# Book/Reference guide for 5D mark III



## msmith0807 (Dec 15, 2012)

I have recently purchased a 5D mark III and have already put about 1k shots through it. I think I have more or less gotten it figured out pretty good and set up the way I like it.(upgraded from 7D) I was however wondering if there is a book or guide that the people here recommend reading in regards to how things like the servo mode af functions and how to set it up optimally for different types of sports? In particular for things like hockey, soccer and wildlife tracking (deer, moose and birds). 

I shoot mostly landscape and portraits but for the odd time when I am shooting fast moving subjects I want to make sure I at least have the required knowledge to not miss the shot.

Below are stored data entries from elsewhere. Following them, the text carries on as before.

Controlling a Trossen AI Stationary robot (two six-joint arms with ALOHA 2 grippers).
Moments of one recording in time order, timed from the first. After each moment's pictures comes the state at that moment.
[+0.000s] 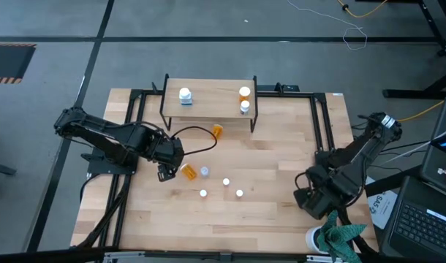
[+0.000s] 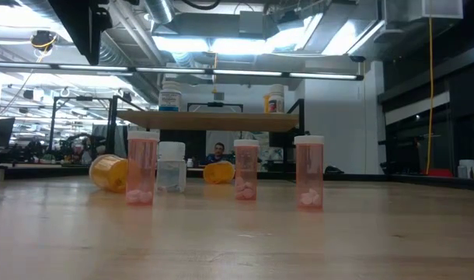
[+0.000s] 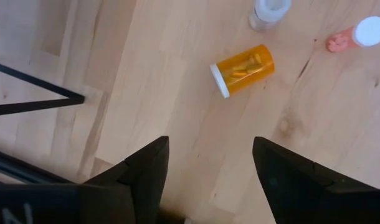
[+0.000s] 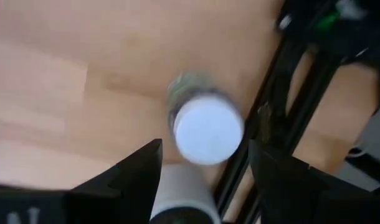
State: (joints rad) left arm -0.27 1.31 1.26 -1.27 -0.25 -0.59; right arm 0.84 1.39 1.22 -1.45 -0.07 2.10
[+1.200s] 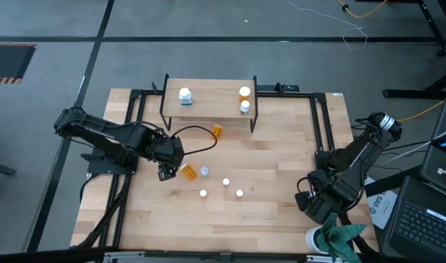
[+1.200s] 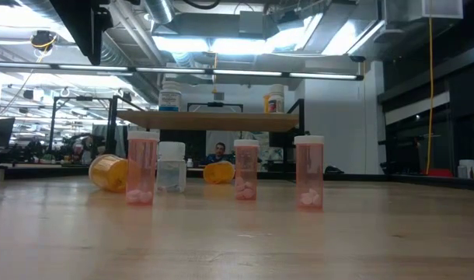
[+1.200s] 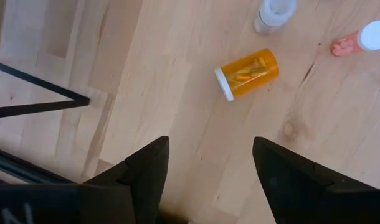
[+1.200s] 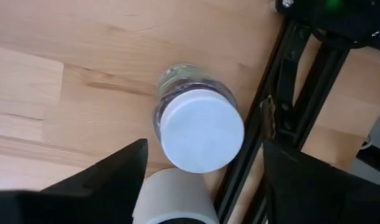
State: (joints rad) left arm -0.26 1.31 1.26 -1.27 -0.27 -0.59; right arm 0.89 1.39 1.12 -1.37 -0.08 2.19
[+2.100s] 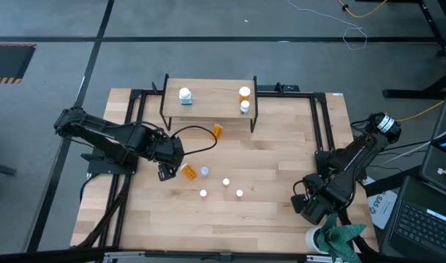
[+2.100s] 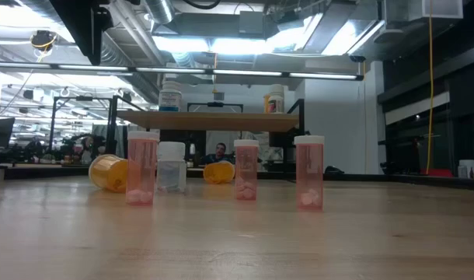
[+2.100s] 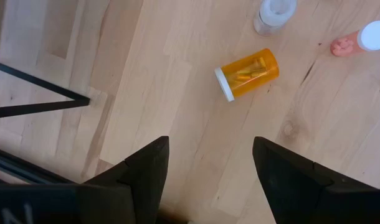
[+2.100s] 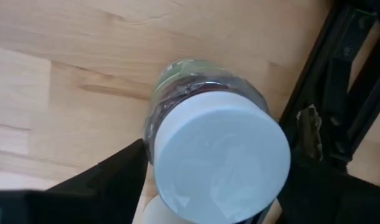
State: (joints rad) left arm -0.26 1.31 1.26 -1.27 -0.27 -0.59; right arm 0.89 1.40 0.95 -1.14 -0.07 2.19
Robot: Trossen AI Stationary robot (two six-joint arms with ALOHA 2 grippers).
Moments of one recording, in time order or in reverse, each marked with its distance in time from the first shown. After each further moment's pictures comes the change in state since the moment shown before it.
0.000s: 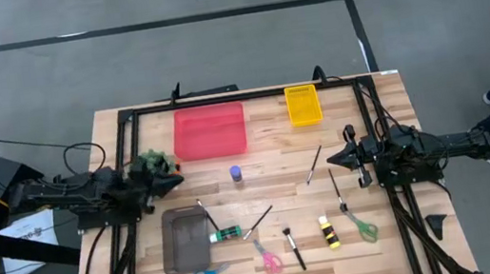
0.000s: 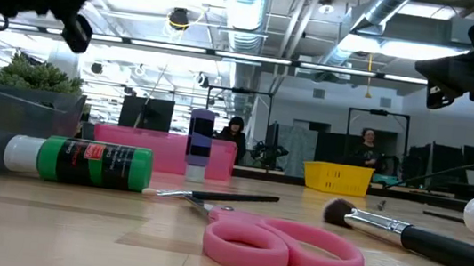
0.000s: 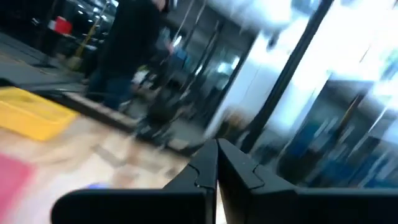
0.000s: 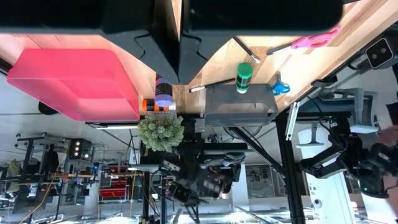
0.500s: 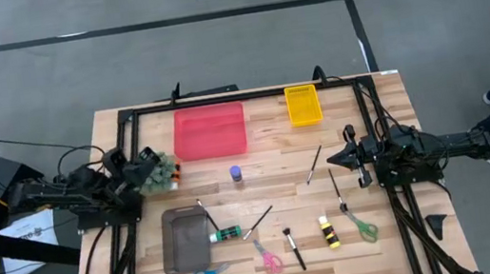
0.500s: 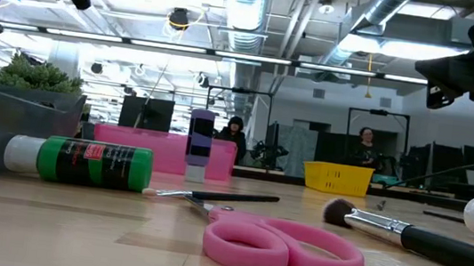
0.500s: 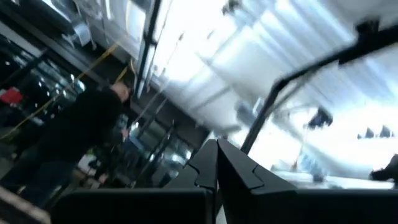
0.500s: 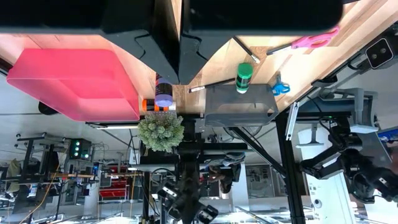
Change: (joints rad) left arm 0.000 0.029 0.000 0.458 -0.111 -0.090; right arm 0.000 0.000 0.000 0.000 0.000 0.000
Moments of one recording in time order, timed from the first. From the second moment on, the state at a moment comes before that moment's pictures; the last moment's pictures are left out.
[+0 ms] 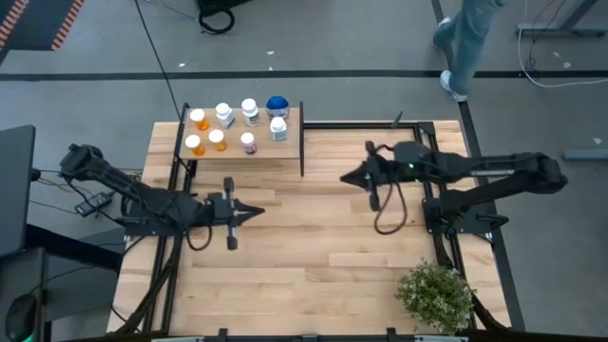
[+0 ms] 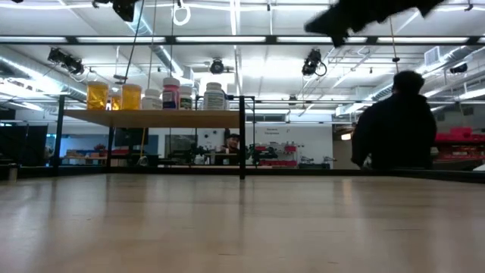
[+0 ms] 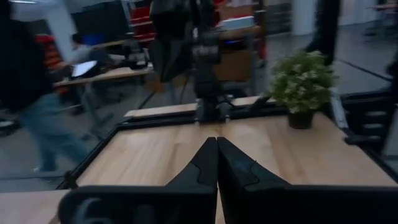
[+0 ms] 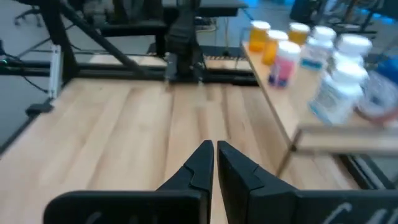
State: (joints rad) left arm -0.43 0.91 0.52 0.35 -0.57 0.12; right arm -0.10 0.99 0.76 -0.06 -0.06 -0.08
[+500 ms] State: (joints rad) left arm -0.35 0.56 0.17 0.50 -0.47 0.06; right arm -0.15 0.57 0.12 0.51 -0.03 -0.03
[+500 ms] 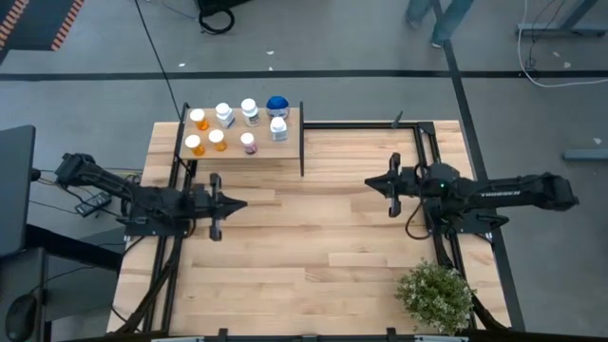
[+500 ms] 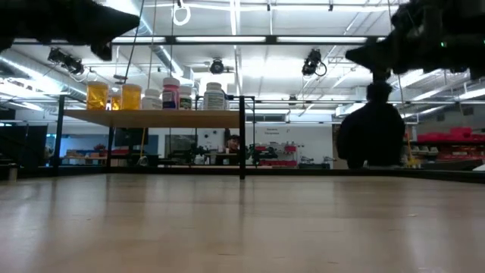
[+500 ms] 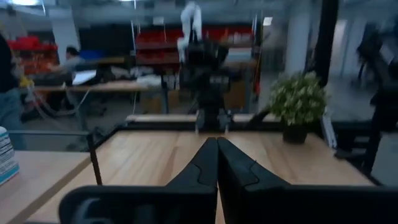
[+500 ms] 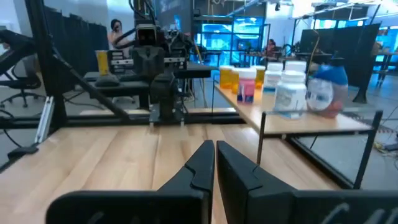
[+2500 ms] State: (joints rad) left arm 0.02 0.27 0.01 0.32 -0.07 0.01; right arm -0.33 0.60 0.01 0.85 -0.11 0.21
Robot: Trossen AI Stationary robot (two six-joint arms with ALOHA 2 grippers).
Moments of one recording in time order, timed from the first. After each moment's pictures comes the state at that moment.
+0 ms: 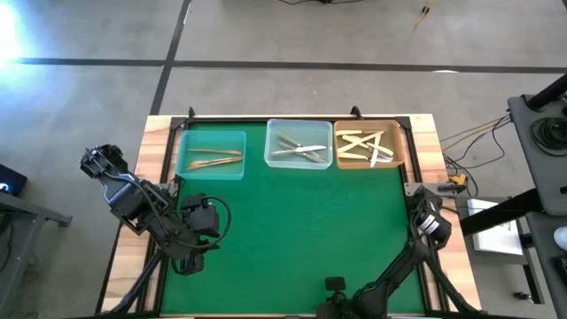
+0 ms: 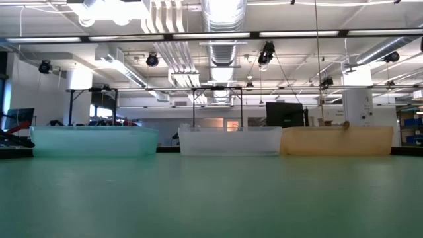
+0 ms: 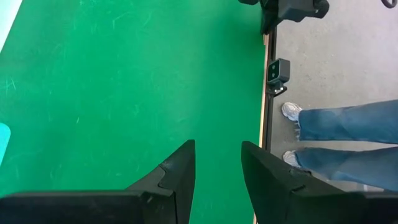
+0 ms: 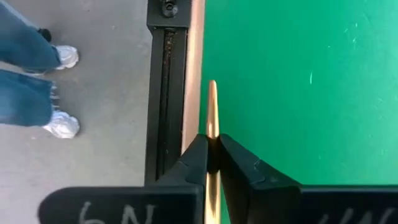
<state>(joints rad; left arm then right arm) -0.68 1.45 1.78 -1.36 -0.23 -0.81 0.84 2.24 1.65 -0.69 0.24 0.77</state>
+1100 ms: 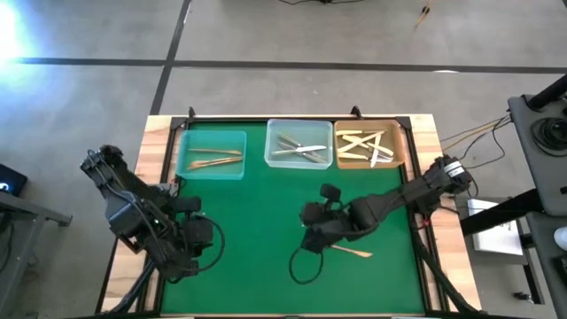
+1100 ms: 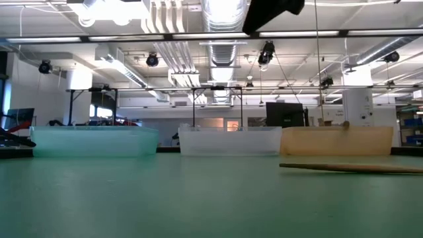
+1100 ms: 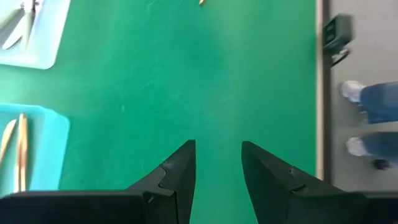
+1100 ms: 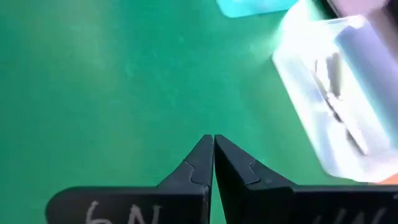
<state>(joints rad) -0.80 1.44 1.65 -1.43 -0.38 -0.82 0.42 1.76 1.58 -0.93 0.56 0.58</state>
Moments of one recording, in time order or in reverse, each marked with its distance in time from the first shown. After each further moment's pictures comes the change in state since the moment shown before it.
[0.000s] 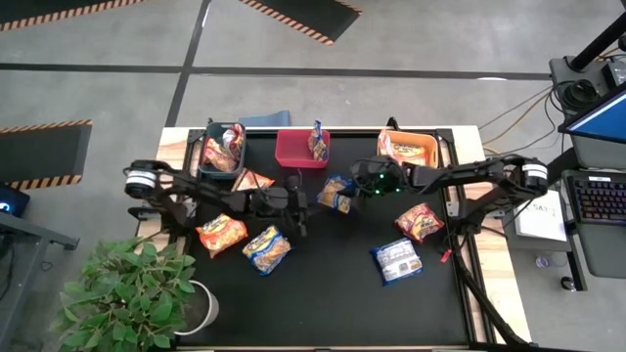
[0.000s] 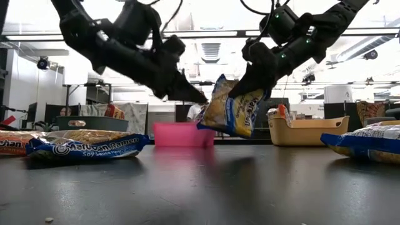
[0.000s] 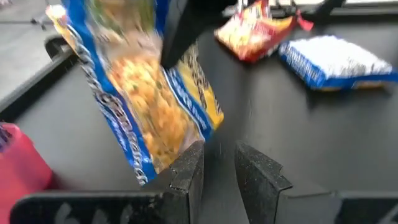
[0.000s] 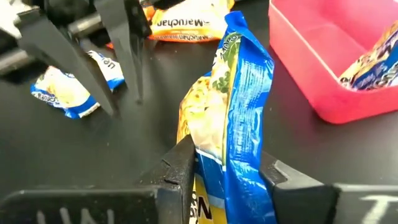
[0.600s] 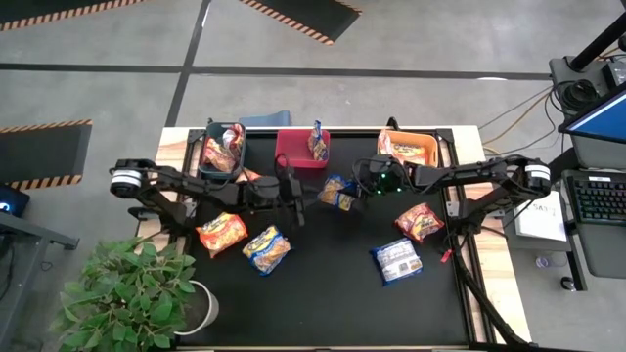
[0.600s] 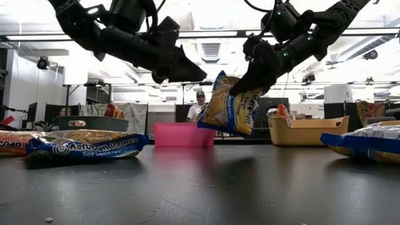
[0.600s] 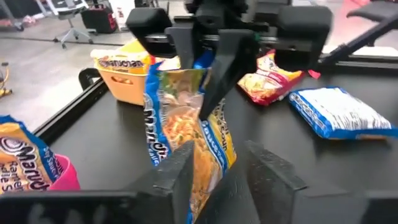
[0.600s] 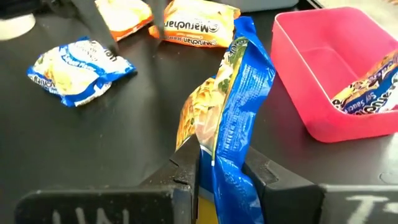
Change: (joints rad) left arm 0.041 -0.110 0.000 0.006 0.000 -0.027; right arm 0.003 -0.020 0.000 -0.006 0.001 -0.129
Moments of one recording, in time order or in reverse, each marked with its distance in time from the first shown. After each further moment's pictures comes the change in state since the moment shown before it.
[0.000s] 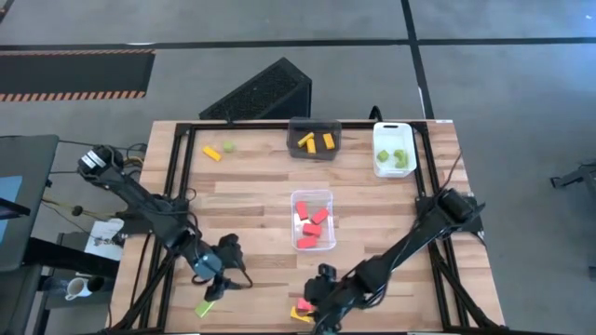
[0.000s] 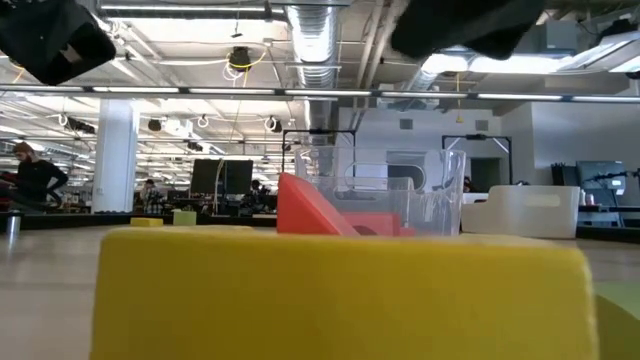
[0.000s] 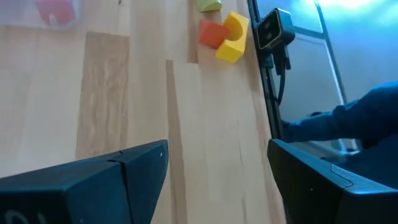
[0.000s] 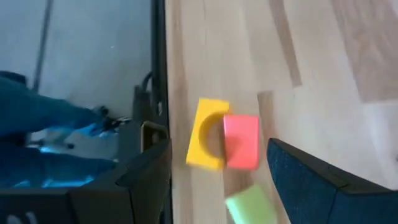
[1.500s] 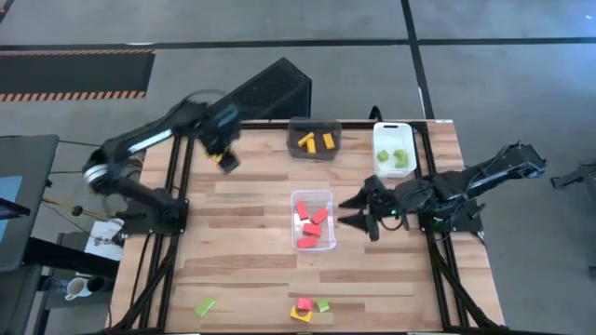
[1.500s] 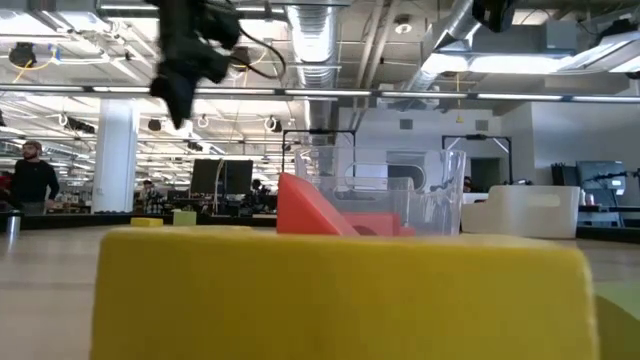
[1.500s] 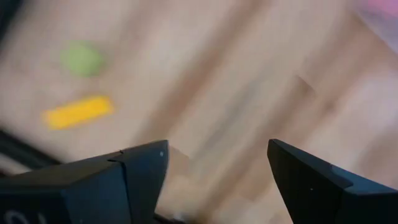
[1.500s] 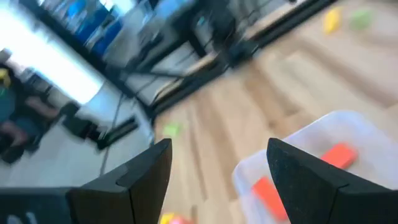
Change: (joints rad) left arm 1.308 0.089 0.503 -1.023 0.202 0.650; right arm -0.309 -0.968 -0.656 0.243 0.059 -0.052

Any tips or book/reading material recommendations would be greatly appreciated.

Thanks in advance.

Mike


----------



## rj79in (Dec 15, 2012)

Congratulations on your purchase. With regards to your query though, (at the risk of sounding rather pedantic) I would suggest that your first stop should be the user manual which should provide you with the basic AI Servo modes available. There are six modes built in the Camera which can be accessed through the menu with an option to tweak the setting if so desired. 

The manual has a Table with its recommendations for which servo-mode to use for which sport. For immediate reference you can also use the in-camera help function which will give you a gist of the AI-Servo mode selections. 

I've used the suggested AI-Servo options with my kids doing skating, playing badminton, on swings or simply running amok and have obtained very good results. 

The AF system on the 5D3 is vastly different from the 7D and must be put through its paces to be understood completely so my recommendation is to go out there and shoot as much as you can. With the 5D3, your keepers will soar ... 

I'm not too sure how much external material is available and whether any such books / guides exist ... though I won't mind going through any additional material myself, if any material is available


----------



## Kernuak (Dec 15, 2012)

After the manual, here are a couple of other documents from Canon.

http://cpn.canon-europe.com/content/education/technical/inside_canon_eos_5d_mark_iii.do
http://cpn.canon-europe.com/files/education/technical/inside_canon_eos_5d_mark_iii/EOS_5D_Mark_III_AF_setting_guidebook.pdf


----------



## msmith0807 (Dec 15, 2012)

@ rj79in - Thanks for the reply. I have already gone through the manual cover to cover and am already comfortable with the different af modes. I guess I was just trying to optimize it beyond what the manual recommended. So far with sports I find my keeper rate is about the same as I had with the 7D, which I was quite happy with. But like you said just keep playing and tinkering and eventually the keepers will soar once I fully get it fully figured out.

@ Kernauk - Thanks for the reply. I am going to go through those documents now.


----------



## paolo80 (Dec 15, 2012)

I'm really enjoying the following book:
Canon 5D Mark III Experience - The Still Photography Guide to Operation and Image Creation with the Canon EOS 5D Mark III [Kindle Edition]


----------



## distant.star (Dec 15, 2012)

.
As P80 said, this seems to be the best currently available:

http://www.amazon.com/Canon-Mark-III-Experience-ebook/dp/B007RGWZVM/ref=cm_cr_dp_asin_lnk

I'll be reading it too.


----------



## msmith0807 (Dec 15, 2012)

@ paolo80 and distant.star - Thanks for the recommendation. That seems to be the main book that I keep stumbling upon when I have been looking. I will be buying it and giving it a read.



Kernuak said:


> After the manual, here are a couple of other documents from Canon.
> 
> http://cpn.canon-europe.com/files/education/technical/inside_canon_eos_5d_mark_iii/EOS_5D_Mark_III_AF_setting_guidebook.pdf


Thanks again Kurnuak I had a quick skim of the pdf link and it seems to be a lot more in depth then the manual. Exactly what I was looking for. I will have to give it a good read later today.


----------